- Exercise details:
In the listing below, find each line containing "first" and report it.

----

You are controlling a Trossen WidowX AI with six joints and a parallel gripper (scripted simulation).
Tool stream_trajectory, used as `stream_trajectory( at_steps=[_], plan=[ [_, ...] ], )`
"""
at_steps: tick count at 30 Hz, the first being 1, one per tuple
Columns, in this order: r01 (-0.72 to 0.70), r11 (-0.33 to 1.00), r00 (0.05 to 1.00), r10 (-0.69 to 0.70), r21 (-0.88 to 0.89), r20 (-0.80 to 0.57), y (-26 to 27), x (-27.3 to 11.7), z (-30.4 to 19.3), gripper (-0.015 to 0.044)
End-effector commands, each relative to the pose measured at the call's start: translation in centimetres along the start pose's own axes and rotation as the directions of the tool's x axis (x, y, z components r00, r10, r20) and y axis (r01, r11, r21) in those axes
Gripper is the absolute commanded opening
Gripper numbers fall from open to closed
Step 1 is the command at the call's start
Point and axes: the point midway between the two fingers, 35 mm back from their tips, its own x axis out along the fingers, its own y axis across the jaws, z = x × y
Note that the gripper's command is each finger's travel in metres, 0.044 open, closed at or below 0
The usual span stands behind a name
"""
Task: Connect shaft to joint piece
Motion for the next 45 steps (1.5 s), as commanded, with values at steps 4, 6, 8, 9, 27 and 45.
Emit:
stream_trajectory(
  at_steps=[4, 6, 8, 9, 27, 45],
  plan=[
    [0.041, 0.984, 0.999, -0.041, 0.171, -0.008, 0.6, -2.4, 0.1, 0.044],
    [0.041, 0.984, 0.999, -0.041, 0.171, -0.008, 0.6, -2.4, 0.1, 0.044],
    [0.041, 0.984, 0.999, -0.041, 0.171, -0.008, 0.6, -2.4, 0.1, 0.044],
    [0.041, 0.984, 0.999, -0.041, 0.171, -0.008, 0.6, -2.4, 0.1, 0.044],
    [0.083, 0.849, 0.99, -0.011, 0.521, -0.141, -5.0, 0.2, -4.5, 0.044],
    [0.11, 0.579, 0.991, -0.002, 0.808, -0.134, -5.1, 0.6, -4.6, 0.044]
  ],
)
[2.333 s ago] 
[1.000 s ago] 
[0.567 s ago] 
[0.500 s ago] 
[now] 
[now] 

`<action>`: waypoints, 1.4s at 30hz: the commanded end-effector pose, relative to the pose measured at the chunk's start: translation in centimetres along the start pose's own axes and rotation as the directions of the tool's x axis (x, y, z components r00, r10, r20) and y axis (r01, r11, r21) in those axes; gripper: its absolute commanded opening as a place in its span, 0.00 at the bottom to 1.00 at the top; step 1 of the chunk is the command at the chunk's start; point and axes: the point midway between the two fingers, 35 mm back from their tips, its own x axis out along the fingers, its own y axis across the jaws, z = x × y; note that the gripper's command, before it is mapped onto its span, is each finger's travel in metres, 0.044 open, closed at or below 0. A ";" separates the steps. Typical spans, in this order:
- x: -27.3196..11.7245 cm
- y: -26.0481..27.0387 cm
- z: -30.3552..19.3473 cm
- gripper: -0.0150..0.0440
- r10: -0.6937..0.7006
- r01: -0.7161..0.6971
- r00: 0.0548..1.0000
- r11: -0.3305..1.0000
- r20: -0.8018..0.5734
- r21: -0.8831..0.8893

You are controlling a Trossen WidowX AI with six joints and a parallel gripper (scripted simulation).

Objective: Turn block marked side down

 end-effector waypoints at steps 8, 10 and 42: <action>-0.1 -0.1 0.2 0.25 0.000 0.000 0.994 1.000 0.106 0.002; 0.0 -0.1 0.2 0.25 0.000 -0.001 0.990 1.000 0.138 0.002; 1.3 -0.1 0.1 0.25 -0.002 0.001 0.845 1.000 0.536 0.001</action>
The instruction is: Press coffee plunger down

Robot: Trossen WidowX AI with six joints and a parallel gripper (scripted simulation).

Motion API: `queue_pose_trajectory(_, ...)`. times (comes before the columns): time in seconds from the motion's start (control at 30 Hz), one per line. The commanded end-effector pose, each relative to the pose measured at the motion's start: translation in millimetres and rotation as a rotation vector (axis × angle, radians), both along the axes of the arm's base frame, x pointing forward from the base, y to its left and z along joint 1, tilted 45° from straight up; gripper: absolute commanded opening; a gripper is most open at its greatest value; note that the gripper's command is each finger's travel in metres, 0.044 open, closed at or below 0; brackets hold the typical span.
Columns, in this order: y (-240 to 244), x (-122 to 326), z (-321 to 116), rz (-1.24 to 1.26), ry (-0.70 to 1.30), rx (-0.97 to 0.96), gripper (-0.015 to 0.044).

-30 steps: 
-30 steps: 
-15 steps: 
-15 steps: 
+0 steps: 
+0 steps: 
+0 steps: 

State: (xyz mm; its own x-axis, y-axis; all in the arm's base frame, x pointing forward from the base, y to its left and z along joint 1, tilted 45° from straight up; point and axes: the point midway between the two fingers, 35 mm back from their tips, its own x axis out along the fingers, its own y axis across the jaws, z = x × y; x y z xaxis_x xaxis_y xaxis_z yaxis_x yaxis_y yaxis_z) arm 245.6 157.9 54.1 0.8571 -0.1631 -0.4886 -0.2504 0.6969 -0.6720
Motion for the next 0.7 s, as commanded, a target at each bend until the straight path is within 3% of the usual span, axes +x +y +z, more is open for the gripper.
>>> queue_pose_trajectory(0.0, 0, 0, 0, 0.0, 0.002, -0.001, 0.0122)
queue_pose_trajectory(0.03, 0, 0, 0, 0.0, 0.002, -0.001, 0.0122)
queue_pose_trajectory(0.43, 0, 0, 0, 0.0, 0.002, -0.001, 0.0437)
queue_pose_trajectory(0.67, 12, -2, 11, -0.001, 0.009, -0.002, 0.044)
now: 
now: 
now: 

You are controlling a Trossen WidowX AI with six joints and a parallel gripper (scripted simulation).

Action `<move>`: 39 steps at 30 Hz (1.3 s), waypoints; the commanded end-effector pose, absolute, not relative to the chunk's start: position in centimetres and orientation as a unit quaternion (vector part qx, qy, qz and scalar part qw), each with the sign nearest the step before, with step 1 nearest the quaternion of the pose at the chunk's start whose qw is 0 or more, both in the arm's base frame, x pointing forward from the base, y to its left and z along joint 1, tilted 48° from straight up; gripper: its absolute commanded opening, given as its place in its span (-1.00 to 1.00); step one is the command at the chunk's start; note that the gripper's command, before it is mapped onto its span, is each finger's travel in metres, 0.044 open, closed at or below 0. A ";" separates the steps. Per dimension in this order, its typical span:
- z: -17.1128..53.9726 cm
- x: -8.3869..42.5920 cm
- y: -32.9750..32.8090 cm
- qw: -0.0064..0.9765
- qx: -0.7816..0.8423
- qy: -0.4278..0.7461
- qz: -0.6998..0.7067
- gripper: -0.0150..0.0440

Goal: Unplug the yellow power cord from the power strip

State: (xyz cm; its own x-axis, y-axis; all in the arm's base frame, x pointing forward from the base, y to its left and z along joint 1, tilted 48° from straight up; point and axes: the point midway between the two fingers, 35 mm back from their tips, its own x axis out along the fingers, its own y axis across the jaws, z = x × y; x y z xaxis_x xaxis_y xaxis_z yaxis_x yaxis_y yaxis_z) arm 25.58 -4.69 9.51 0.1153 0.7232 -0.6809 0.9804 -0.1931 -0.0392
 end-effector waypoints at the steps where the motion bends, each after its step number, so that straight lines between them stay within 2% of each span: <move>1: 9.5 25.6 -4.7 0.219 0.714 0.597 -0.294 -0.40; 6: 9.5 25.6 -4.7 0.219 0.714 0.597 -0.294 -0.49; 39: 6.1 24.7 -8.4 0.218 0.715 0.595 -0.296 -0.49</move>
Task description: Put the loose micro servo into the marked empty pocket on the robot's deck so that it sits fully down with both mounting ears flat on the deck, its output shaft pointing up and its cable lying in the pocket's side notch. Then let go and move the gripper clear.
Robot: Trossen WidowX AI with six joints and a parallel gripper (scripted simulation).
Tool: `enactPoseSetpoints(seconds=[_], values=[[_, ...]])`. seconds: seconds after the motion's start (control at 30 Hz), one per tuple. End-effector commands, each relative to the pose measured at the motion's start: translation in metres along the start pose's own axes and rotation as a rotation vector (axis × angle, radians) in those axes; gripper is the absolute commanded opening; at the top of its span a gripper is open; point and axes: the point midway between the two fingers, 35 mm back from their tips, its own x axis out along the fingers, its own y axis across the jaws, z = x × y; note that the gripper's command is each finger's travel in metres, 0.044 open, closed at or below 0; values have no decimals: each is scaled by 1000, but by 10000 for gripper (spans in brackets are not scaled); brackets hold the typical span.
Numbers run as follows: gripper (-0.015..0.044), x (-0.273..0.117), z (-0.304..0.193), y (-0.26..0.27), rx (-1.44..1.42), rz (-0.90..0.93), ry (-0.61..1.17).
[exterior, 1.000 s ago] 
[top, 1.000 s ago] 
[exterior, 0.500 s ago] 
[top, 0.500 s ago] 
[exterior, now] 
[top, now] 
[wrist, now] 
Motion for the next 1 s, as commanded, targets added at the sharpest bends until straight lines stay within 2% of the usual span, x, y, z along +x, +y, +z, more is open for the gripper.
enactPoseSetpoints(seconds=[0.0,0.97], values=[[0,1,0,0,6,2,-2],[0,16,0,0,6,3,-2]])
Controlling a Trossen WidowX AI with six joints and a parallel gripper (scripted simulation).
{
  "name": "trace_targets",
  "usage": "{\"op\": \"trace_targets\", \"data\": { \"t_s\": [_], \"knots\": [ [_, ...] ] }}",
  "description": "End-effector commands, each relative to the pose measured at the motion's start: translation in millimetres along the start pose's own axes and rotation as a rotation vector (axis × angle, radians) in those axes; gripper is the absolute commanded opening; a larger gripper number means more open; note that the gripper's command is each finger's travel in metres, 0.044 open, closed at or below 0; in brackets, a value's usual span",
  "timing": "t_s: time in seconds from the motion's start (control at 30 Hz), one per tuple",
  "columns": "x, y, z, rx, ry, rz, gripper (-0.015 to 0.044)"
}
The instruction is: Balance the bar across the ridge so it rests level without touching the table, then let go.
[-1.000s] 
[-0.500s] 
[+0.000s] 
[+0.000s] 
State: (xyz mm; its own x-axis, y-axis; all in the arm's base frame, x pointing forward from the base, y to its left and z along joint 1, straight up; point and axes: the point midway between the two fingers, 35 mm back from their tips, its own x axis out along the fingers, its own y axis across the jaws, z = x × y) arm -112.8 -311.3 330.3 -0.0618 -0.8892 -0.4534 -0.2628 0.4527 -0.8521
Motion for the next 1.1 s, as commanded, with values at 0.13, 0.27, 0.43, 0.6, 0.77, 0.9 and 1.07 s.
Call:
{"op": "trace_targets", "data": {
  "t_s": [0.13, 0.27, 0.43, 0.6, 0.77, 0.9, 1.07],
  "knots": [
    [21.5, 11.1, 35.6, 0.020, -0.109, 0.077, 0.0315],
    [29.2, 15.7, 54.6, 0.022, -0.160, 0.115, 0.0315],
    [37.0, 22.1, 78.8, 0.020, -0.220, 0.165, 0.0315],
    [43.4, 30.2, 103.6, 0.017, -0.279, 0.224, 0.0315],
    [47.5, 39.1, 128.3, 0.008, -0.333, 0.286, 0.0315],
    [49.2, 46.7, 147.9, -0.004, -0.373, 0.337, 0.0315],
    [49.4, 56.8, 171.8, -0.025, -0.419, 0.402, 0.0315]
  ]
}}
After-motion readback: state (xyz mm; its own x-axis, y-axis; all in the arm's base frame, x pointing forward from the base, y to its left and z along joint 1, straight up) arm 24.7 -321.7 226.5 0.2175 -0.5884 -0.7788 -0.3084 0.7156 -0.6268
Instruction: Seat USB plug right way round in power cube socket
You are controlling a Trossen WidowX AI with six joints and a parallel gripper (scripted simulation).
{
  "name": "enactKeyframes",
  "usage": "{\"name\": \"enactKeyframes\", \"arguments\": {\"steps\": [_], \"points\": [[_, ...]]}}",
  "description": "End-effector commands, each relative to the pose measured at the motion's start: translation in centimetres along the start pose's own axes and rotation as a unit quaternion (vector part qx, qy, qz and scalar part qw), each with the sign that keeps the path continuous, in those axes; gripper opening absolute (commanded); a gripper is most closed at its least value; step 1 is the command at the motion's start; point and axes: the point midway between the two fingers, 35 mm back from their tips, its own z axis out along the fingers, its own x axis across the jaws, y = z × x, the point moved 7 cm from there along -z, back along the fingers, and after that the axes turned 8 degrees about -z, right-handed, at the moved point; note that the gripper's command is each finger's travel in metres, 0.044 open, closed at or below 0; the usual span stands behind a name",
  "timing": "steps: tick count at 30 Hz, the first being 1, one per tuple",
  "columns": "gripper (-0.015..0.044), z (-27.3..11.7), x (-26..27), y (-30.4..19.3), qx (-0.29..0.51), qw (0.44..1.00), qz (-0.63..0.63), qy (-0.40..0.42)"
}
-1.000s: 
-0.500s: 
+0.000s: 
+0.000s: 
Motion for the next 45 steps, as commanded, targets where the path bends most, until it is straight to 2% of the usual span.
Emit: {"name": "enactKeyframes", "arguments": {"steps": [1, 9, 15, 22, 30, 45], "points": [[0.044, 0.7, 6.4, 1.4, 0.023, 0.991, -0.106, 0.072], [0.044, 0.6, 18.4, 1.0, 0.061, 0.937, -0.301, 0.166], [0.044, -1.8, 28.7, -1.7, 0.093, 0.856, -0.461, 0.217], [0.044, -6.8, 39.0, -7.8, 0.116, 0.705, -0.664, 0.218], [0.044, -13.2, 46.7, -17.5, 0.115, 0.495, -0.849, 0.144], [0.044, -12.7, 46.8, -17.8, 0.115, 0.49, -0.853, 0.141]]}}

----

- Response to the task:
at_steps: tick count at 30 Hz, the first being 1, one per tuple
  "timing": "steps: tick count at 30 Hz, the first being 1, one per tuple",

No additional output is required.